Ingredient	% activity	EX 1 (Comp) Weight parts	Ex 2 (Comp) Weight parts	Ex 3 (Comp) Weight parts	Ex 4 Weight parts
Base powder A		40			40
Base powder B			44.6	44.6
Antifoam	17	2.1	1.79	1.79	2.1
Fluorescer	15	1.45	1.24	1.24	1.45
PVP polymer	95	0.15	0.10	0.10	0.15
Soil release polymer	63	0.17	0.32	0.32	0.17
STPP	96.5	34.32			34.32
Na-disilicate	80	2.5	2.5	2.5	2.5
Cocodimethylethyl-hydroxyammonium-chloride on zeolite carrier	33			2.5	2.5
Sodium acetate 3aq	99		24.21	24.21
Sodium citrate 2aq	100		2.5	2.5
TAED	83	2.8	5.06	5.06	2.8
Percarbonate coated	89	14	15	15	14
Dequest 2047	34	1.25	0.74	0.74	1.25
EHDP	60		0.60	0.6
Savinase 12.0 T	3250 GU/mg	0.39	0.776	0.776	0.39
Lipolase 100T	187 LU/mg		0.10	0.10
Cellulase Carezyme		0.39			0.39
Perfume		0.45	0.45	0.45	0.45
Total

[0061] Tablets were produced by compressing 40 grammes of each composition in a tablet press using 4 kN/cm² compression force.
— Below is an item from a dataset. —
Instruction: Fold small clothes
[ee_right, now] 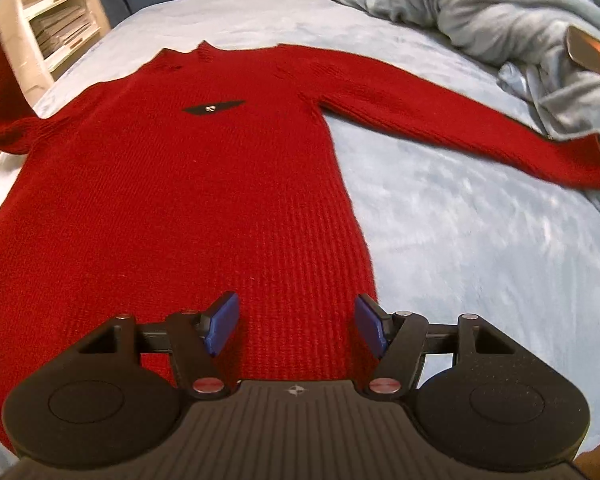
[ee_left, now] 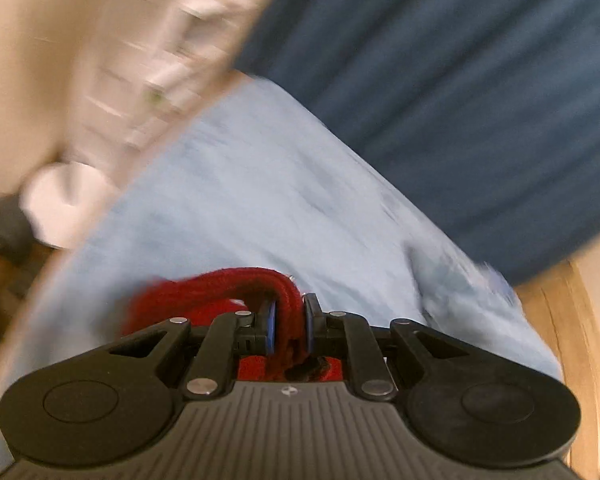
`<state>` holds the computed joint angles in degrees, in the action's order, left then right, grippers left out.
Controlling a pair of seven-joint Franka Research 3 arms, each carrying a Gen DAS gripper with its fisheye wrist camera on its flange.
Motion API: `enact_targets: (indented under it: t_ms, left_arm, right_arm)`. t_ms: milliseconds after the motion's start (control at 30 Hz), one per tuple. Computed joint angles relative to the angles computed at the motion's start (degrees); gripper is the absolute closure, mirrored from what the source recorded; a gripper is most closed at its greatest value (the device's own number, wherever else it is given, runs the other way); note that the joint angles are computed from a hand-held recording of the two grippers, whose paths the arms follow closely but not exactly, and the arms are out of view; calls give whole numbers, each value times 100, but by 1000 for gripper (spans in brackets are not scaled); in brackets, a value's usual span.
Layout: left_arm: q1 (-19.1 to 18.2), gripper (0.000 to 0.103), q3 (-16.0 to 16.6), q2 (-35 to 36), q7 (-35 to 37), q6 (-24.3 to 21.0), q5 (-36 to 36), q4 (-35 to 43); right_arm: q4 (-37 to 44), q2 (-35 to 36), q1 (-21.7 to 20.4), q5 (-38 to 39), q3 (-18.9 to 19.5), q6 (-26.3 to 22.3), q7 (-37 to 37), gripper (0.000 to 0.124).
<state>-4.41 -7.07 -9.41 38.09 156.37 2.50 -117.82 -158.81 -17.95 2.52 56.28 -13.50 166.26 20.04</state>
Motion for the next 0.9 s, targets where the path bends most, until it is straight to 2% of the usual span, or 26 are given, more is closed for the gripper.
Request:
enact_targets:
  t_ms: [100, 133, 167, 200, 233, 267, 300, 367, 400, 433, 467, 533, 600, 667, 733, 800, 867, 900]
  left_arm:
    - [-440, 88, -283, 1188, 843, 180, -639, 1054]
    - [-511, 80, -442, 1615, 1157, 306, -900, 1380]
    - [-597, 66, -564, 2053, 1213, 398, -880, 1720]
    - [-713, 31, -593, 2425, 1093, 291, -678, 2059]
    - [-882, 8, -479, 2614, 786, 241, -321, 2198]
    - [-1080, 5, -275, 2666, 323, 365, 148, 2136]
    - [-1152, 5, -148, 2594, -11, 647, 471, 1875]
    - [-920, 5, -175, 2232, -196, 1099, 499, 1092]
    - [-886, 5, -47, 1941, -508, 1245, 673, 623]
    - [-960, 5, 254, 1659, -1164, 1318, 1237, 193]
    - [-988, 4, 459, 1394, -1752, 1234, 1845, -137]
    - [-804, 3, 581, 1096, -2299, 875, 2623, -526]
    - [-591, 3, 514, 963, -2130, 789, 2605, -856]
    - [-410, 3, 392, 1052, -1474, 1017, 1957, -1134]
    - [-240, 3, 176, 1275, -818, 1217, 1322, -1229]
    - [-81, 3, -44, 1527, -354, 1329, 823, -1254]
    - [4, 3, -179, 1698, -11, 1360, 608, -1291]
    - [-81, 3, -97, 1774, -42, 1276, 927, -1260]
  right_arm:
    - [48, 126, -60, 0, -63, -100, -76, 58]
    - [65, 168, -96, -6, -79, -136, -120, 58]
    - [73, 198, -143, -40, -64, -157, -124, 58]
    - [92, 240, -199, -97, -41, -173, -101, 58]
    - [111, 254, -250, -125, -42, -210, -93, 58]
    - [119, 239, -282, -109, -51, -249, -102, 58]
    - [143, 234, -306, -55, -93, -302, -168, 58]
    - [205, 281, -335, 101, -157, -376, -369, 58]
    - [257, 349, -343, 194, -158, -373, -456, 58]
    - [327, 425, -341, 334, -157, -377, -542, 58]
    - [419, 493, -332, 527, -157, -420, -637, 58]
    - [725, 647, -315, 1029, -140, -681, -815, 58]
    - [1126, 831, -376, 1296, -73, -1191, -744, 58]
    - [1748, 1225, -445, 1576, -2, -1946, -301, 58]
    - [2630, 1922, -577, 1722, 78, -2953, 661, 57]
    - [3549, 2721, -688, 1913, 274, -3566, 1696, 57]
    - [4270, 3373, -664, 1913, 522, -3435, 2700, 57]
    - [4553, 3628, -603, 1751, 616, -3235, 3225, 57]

[0062] Resulting tablets had good mechanical strengths and dispersing properties

Example 2

[0063] The performance of tablets of Examples 2 and 3 were compared in a tergometer at 60°C.

[0064] The washing performance on various stains was determined by measuring Delta R460.
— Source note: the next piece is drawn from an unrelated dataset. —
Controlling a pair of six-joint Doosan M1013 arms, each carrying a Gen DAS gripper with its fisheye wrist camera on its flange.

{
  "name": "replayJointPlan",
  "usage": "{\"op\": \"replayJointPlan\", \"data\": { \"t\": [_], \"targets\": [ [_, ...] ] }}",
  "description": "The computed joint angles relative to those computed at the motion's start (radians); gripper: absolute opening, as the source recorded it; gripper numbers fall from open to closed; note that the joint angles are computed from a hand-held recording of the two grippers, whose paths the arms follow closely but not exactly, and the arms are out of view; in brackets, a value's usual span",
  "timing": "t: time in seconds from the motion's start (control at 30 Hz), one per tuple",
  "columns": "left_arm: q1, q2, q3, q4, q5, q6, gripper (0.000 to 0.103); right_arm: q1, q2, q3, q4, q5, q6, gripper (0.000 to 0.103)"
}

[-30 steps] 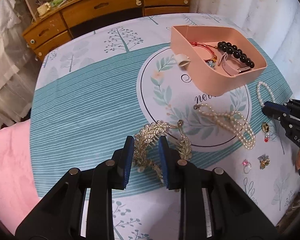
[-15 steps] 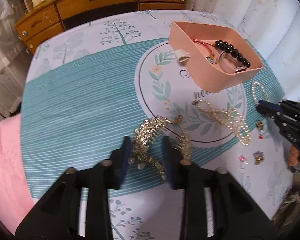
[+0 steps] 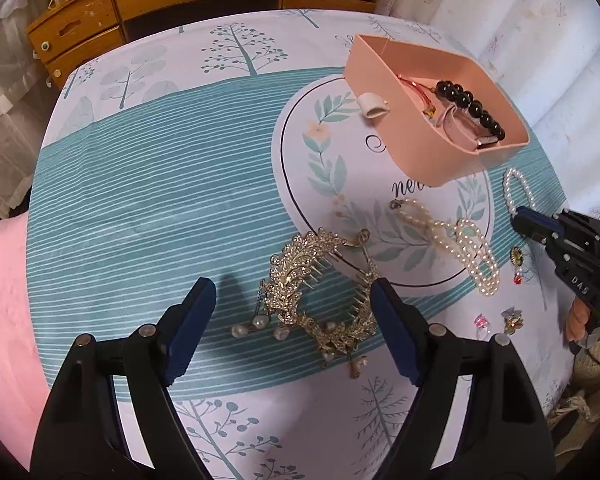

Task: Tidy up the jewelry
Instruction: 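Lower the left gripper around the gold leaf hair comb, then lift the gold comb with the left gripper while the right carries the pearl bracelet over the pink box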

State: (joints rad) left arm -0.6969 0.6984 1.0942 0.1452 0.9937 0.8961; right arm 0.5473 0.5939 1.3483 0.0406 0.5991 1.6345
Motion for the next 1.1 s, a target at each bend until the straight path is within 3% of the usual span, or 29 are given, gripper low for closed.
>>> {"op": "replayJointPlan", "data": {
  "t": [0.17,0.2,0.27,0.3,0.33,0.77,1.1],
  "targets": [
    [0.007,0.004,-0.001,-0.038,-0.012,0.025,0.058,-0.002,0.000,0.001,0.003,-0.005,0.001,0.008],
    [0.010,0.002,0.003,-0.059,-0.027,0.035,0.048,-0.002,0.001,0.000,0.004,-0.004,0.002,0.008],
    [0.009,0.001,0.001,-0.057,-0.028,0.028,0.044,-0.003,0.000,0.002,0.008,-0.006,0.001,0.008],
    [0.006,0.000,0.003,-0.042,-0.033,0.020,0.028,-0.002,0.001,0.000,0.007,-0.006,0.003,0.008],
    [0.010,0.002,0.002,-0.069,-0.031,0.032,0.025,-0.003,0.000,0.001,0.008,-0.007,0.002,0.008],
    [-0.022,-0.021,0.013,0.048,-0.057,-0.088,0.025,-0.003,-0.005,0.005,0.018,-0.003,0.009,0.007],
    [-0.063,-0.032,-0.070,0.194,-0.031,-0.169,0.025,-0.016,-0.070,0.023,0.137,-0.082,-0.085,0.007]
  ]
}}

[0065] No significant effects were observed between the two comparative tablet formulations.

Example 3

[0066] The tablets of Examples 1 (comparison) and 4 (invention) were compared in a normal washing cycle in a Zanussi washing machine at 60 C using water of 16 degree FH.

[0067] Tablets in accordance to example 4 showed statistically significant better cleaning (as measured by Delta R460) on fatty stains especially lipstick, shoepolish, make-up, mascara.

Claims

1. A cleaning tablet comprising

(a) surfactants comprising one or more anionic surfactants and one or more cationic surfactants, wherein the weight ratio of anionic surfactants to cationic surfactants is 50:1 to 2:1; and

(b) builders comprising a water-insoluble builder and a water-soluble builder, wherein the weight ratio of water-insoluble builder to water-soluble builder is from 5 : 1 to 1 : 5.
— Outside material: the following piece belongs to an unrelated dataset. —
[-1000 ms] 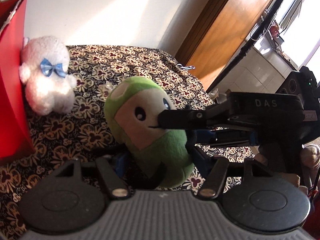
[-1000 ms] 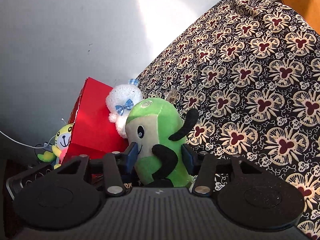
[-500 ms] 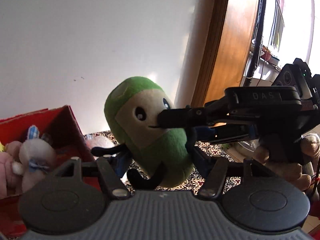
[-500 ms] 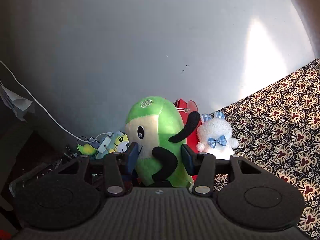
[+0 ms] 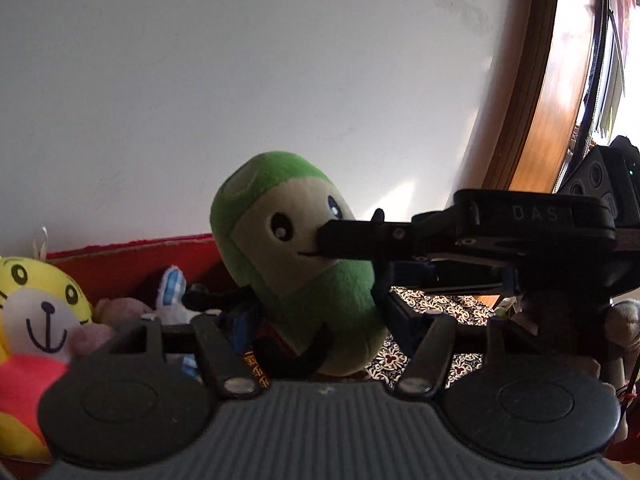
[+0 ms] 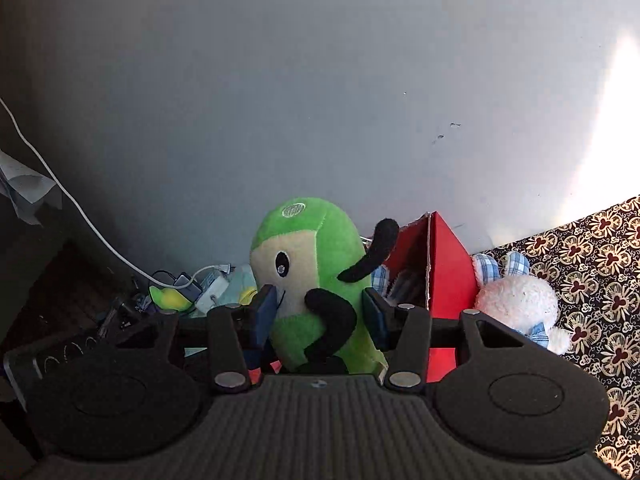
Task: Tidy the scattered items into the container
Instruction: 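Lower the green bean plush into the box beside the tiger plush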
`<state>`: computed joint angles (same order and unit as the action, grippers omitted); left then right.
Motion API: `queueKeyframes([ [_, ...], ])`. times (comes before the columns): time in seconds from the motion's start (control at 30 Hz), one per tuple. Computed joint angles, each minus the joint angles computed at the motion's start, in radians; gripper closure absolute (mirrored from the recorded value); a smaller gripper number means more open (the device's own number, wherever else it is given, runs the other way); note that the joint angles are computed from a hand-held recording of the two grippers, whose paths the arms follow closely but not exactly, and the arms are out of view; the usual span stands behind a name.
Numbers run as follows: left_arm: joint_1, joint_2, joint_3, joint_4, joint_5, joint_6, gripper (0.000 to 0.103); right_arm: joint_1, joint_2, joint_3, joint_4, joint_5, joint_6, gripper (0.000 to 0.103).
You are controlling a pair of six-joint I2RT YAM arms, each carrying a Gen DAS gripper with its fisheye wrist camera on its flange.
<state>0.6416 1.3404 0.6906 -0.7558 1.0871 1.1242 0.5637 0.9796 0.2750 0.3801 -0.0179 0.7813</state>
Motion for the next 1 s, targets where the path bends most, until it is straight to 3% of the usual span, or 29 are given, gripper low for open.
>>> queueKeyframes([
  [0.2, -0.074, 0.135, 0.014, 0.164, -0.093, -0.105, 0.037, 0.078, 0.160, 0.111, -0.096, 0.151, 0.002, 0.056],
  [0.37, -0.124, 0.146, -0.043, 0.337, -0.189, -0.176, 0.037, 0.141, 0.239, 0.186, -0.201, 0.262, -0.004, 0.066],
  [0.63, -0.132, 0.113, -0.103, 0.423, -0.200, -0.169, 0.037, 0.183, 0.198, 0.180, -0.254, 0.353, -0.004, 0.069],
  [0.9, -0.129, 0.048, -0.156, 0.481, -0.192, -0.179, 0.037, 0.146, 0.147, 0.141, -0.180, 0.288, -0.016, 0.069],
  [1.0, -0.173, 0.018, -0.189, 0.527, -0.251, -0.200, 0.038, 0.165, 0.200, 0.175, -0.157, 0.293, -0.050, 0.070],
])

(c) whereby the cleaning tablet is substantially free of clay.

2. A cleaning tablet according to claim 1, wherein the water-soluble builder comprises a phosphate builder material.

3. A cleaning tablet according to claim 2, wherein the water-soluble builder comprises sodium tripolyphosphate.

4. A cleaning tablet according to claim 1 also comprising nonionic surfactants.

5. A cleaning tablet according to claim 4, wherein the weight ratio between anionic and nonionic surfactant is between 5 : 1 and 1 : 5.

6. A cleaning tablet according to claim 1, wherein the water-insoluble builder is a zeolite.

7. A cleaning tablet according to claim 1, comprising less than 2.5 wt%, more preferred less than 1 wt%, most preferred less than 0.5 to 0.0 wt% of clay.

8. A cleaning tablet according to claim 1, comprising 2 to 30 wt% of anionic surfactant, 0.2 to 3 wt% of cationic surfactant, 5-40 wt% of water-insoluble builder and 10-70 wt% of water-soluble builder.

9. A cleaning tablet according to claim 8 further comprising from 1 to 15 wt% of nonionic surfactant.

10. A cleaning tablet according to claim 8 comprising 2 to 30 wt% of anionic surfactant, 0.2 to 3 wt% of cationic surfactant, 1 to 15 wt% of nonionic surfactant, 5 to 40 wt% of a zeolite as water-insoluble builder and 10 to 70 wt% of sodium tripolyphosphate as water-soluble builder.